É tempo de viver sem medo VI

por Carlos Frankiw

22 de junho de 2013

“É tempo de viver sem medo”
Eduardo Galeano

Pipoca com gás…

Do que vivi, do que sei. Falo por mim, anarquista, empunhando, enquanto os braços permitiram, uma “rojo y negra” nesta tarde/noite. Salvo no início, não me recordo de demasiadas hostilidades às bandeiras vermelhas; do que sei, era um indivíduo em multidão e não posso garantir a veracidade plena da última assertiva.

Se o povo acordou, o pobre nunca dormiu. Inúmeros cartazes, bandeiras, batucadas, carnaval, e sol dos infernos.
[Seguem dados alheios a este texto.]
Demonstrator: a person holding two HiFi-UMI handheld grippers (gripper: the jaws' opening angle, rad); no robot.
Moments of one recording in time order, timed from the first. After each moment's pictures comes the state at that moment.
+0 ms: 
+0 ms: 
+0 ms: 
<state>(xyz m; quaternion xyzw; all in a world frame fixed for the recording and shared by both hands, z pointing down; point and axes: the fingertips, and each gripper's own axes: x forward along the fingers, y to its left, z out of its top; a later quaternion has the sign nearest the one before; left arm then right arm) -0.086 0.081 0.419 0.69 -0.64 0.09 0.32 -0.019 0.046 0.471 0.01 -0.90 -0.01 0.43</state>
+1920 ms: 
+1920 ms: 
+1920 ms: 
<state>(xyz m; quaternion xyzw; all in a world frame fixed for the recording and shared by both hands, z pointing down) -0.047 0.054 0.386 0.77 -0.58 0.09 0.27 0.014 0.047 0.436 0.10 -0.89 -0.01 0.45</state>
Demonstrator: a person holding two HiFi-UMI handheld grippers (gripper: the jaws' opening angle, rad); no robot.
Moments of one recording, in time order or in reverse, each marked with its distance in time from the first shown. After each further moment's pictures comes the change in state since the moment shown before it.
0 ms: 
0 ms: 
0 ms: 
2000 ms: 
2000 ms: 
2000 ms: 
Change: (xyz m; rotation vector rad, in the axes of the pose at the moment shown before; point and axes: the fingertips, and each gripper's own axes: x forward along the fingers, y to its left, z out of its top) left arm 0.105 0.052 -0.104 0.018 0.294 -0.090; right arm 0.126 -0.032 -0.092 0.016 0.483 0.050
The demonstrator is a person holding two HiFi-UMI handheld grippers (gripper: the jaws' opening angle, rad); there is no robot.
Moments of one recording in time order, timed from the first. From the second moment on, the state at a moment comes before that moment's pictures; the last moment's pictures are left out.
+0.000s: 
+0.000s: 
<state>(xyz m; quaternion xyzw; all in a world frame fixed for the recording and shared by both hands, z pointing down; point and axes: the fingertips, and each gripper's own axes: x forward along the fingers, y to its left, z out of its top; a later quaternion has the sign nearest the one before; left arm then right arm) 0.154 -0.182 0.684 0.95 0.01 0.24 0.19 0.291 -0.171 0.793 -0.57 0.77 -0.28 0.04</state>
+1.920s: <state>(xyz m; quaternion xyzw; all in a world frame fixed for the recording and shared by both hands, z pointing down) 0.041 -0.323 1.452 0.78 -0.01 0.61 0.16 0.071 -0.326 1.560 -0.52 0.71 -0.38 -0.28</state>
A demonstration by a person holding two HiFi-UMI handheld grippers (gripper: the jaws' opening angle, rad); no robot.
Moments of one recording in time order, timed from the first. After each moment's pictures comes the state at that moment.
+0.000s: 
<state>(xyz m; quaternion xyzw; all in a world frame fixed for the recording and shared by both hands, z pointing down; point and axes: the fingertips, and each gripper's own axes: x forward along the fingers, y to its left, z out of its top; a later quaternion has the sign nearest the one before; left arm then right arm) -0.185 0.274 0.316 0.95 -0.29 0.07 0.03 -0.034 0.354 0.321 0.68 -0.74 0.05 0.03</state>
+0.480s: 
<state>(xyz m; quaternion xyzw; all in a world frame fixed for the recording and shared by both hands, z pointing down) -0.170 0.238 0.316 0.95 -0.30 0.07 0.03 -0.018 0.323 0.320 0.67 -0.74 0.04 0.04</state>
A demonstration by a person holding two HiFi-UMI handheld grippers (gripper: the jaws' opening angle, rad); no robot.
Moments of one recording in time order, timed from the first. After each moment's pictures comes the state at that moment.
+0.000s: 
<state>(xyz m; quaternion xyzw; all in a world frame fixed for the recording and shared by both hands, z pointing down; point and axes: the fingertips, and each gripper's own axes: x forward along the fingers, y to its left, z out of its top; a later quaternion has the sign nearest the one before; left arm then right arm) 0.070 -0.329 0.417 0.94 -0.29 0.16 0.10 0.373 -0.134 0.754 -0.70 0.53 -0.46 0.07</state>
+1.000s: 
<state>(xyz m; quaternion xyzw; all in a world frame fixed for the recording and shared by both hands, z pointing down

Pixos, violência é o outdoor. Muito, mas muito mais gente do que segunda-feira.

Abraão Caram deve ser alguém importante pra receber o nome de uma avenida. Antonio Carlos, do que sei, foi um presidente do Estado durante a “Revolução” de 1930. Magalhães Pinto foi um governador, ativo entusiasta do Golpe Civil-Militar de 1964 e tem um estádio em Belo Horizonte com seu nome. Os dois cruzam seus destinos há cerca de um quilômetro do estádio que detém a honra de ser nomeado pela referida figura política acima citada.

Quando cheguei, explosões. Medo e tentar avançar, impossível, faltam óculos. À cerca de 50 ou 100 metros de linha de frente, na linha de frente uma “rojo y negra” empunhada por um anarquista e bom amigo. Bombas, mais bombas, o dantesco expresso pela distância e o fato de um pipoqueiro estar ali com seu carrinho a comercializar seus produtos. Por absoluta fome, comi um saco que uma amiga me arrumou, o pipoqueiro vende seus produtos sem muito sal na linha de frente, por saber que quase ninguém ali tem mais água (para quem bem se interessar). Barricadas de fogo, muitos a tentar ir em frente, rumo ao território que outrora pertencia à República Federativa do Brasil e que se encontra sob a jurisdição da Oligarquia FIFA & Sócios (tratemos bem os turistas, bem nos diz a Presidência).

Vandalismo. Do que vi: vandalismo é um conjunto de cidadãos se manifestarem em território em tese pertencente ao seu país e serem impedidos por patriotas concidadãos em seu dever de manter a ordem (como bem nos diz a Presidência); vandalismo são bombas, e mais bombas de gás atirados a esmo enquanto cidadãos que espiritualmente tiveram uma coletiva viagem à Índia dos anos 30 e 40 do último século, e que aparentavam desconhecer suas forças policiais pediam para nos sentarmos (cantando serem brasileiros, com muito orgulho e amor, enquanto eu declamava ser anarquista, com os mesmos adjetivos); vandalismo são bombas e mais bombas atiradas pelas costas em gente sem força alguma para reagir vindas, ao que parece, do território da Universidade Federal de Minas Gerais (outrora, território brasileiro); vandalismo é novamente atemorizar quem, por cansaço, por ter tentado ficar, estava na linha de trás de uma manifestação em seu retorno, apenas para que os mesmos tenham o bom prazer de subir correndo a ladeira mais íngreme da via do nome do Presidente do Estado depois de terem caminhado algo em torno de 14 quilômetros (9 sob certo sol escaldante); vandalismo é ter de fazer este trajeto sob luzes estranhamente apagadas.

Gás, desnecessário dizer, arde. Os olhos, principalmente, pra quem não se protege. As vias respiratórias, os pulmões, idem.

Mas é que sou anarquista. Gás dá fissura, vira perfume, quando se sabe estar a lutar por direitos. Vou, novamente. Preferencialmente com óculos.